Short-chain fatty acids (SCFAs), such as propionic and
butyric acids have been touted as potential therapeutic interventions that can ameliorate diabetic pathogenesis. However, SCFAs are low-molecular-weight (LMW) compounds that have limited clinical use due to unfavorable pharmacokinetics, off-target effects, poor palatability and unpleasant odor. Hence, to improve the therapeutic utilization of SCFAs, the
enzyme metabolizable block copolymers, [poly(
ethylene glycol)-b-poly(vinyl
ester)s], possessing
propionate and
butyrate esters were synthesized, which formed stable nanoparticles by self-assembling under physiological conditions. In this study, the therapeutic efficacy of
propionic acid- and
butyric acid-based self-assembling nanoparticles (PNP/BNP) was evaluated in a mouse model of
type 2 diabetes mellitus through ad libitum drinking.

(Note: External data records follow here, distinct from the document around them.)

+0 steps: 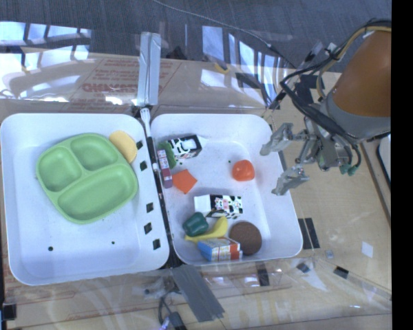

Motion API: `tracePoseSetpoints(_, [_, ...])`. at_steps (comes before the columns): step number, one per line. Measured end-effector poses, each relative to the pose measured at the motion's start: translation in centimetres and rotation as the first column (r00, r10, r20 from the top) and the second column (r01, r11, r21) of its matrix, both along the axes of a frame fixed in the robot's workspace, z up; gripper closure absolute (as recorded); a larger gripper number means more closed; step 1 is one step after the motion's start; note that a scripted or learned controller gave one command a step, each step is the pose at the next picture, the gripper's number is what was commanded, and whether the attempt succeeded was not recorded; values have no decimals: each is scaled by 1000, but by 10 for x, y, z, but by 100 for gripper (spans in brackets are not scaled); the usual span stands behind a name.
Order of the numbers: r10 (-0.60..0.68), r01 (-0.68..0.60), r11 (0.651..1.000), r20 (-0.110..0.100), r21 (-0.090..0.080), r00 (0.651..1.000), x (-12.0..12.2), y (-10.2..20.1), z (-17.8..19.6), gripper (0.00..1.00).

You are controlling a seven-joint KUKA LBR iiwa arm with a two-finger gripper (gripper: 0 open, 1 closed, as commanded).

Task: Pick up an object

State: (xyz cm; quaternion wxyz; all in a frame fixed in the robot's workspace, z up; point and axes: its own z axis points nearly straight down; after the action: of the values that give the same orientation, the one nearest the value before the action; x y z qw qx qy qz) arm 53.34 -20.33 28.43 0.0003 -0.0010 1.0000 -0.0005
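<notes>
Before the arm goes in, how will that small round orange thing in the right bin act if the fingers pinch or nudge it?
The small round orange object looks smooth and rounded, so it would probably roll if nudged and might squirt out of a pinch. It seems light for its size, likely a plastic toy. It sits alone on the white right bin floor, so nothing nearby would stop it before the wall.

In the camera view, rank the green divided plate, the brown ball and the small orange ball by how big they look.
Largest to smallest:
1. green divided plate, by far
2. brown ball
3. small orange ball, only a little smaller than the brown one
</notes>
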Motion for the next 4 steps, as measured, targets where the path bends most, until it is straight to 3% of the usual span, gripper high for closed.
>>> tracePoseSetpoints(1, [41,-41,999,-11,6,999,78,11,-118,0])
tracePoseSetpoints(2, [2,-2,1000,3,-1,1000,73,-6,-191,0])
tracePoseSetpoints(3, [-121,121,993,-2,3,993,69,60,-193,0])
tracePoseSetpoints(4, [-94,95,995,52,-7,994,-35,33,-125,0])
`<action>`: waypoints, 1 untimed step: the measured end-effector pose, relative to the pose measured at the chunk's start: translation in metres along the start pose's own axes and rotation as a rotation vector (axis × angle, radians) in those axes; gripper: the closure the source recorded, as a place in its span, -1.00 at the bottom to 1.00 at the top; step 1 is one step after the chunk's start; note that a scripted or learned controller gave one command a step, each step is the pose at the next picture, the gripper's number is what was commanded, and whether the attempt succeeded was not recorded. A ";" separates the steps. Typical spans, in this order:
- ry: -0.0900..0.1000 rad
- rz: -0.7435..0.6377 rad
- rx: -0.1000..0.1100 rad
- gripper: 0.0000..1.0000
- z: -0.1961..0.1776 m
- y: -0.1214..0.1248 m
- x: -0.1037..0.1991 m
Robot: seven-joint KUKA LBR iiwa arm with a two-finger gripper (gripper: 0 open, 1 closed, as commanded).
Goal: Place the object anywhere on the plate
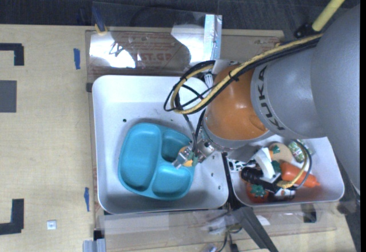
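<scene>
A blue plate with three compartments lies in the left white bin, toward its front. My gripper hangs low over the plate's right edge, where the compartments meet. A small tan and green bit shows at its tip, and I cannot tell whether that is an object or part of the gripper. The grey arm with its orange band covers the space between the two bins and hides the gripper's upper part.
The right white bin holds several small items, among them an orange one, a black one and a white one. Black and yellow cables loop over the left bin's back. A clear plastic panel stands behind it.
</scene>
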State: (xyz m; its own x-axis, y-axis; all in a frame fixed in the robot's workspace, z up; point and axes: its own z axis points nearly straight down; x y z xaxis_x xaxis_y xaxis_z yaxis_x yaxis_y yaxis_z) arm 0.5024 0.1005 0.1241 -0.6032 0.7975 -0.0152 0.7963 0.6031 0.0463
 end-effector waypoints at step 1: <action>0.014 0.002 0.040 -1.00 0.014 -0.013 0.002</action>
State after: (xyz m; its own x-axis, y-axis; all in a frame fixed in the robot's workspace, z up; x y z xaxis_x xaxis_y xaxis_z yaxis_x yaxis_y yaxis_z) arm 0.4914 0.0950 0.1100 -0.6018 0.7987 -0.0008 0.7987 0.6018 0.0063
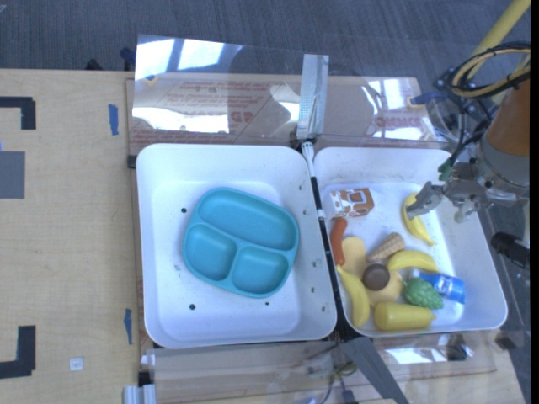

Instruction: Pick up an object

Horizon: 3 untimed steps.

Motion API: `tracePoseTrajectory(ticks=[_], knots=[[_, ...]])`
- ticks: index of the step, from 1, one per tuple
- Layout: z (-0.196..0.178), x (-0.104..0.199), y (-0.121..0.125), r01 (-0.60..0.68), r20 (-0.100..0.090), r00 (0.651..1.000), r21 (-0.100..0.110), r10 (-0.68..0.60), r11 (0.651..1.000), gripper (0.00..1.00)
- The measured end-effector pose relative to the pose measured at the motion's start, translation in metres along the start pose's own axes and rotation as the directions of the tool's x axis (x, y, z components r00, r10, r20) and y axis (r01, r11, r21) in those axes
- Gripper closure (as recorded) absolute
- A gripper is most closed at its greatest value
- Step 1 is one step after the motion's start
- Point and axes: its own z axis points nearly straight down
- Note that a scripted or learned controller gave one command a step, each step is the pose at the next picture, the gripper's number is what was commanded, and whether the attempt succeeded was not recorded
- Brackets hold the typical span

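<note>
The two-finger gripper (445, 199) hangs open and empty over the right white bin (480, 251), just right of the small curved yellow plastic banana (417, 220). Judged light, rigid, and smooth, hence slippery; best taken across its narrow middle.

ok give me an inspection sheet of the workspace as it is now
surface: two white bins side by side, left bin, right bin, on a wooden bench
job's things: right bin holds bananas, carrot, broccoli, small carton, blue bottle
clutter: blue divided plate in the left bin
end effector: over the right bin's far right part, near a banana; grip state unclear
cables: yellow and black hoses at upper right
surroundings: clear panels behind the bins, grey floor
</note>
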Motion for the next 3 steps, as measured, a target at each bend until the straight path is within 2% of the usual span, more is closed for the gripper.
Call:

The conventional
antidiabetic drug,
exenatide- and BNP-treated mice showed the highest
glucose tolerance, whereas LMW SCFAs remained ineffective in normalizing
glucose homeostasis. The better efficacy of BNP over the LMW SCFAs was attributable to (i) higher consumption of BNP than the LMW SCFAs by the mice (good palatability and odorless), (ii) prolonged residence time of BNP (48 h) in the gastro-intestinal tract (muco-adhesion) contributing to intestinal
enzyme-mediated sustained release of
butyric acid, and (iii) negligible off-target effects (no abrupt rise in the bloodstream). The aforementioned data suggest that SCFA-based nanoparticles are more potential therapeutic interventions than LMW SCFAs for
metabolic diseases such as diabetes.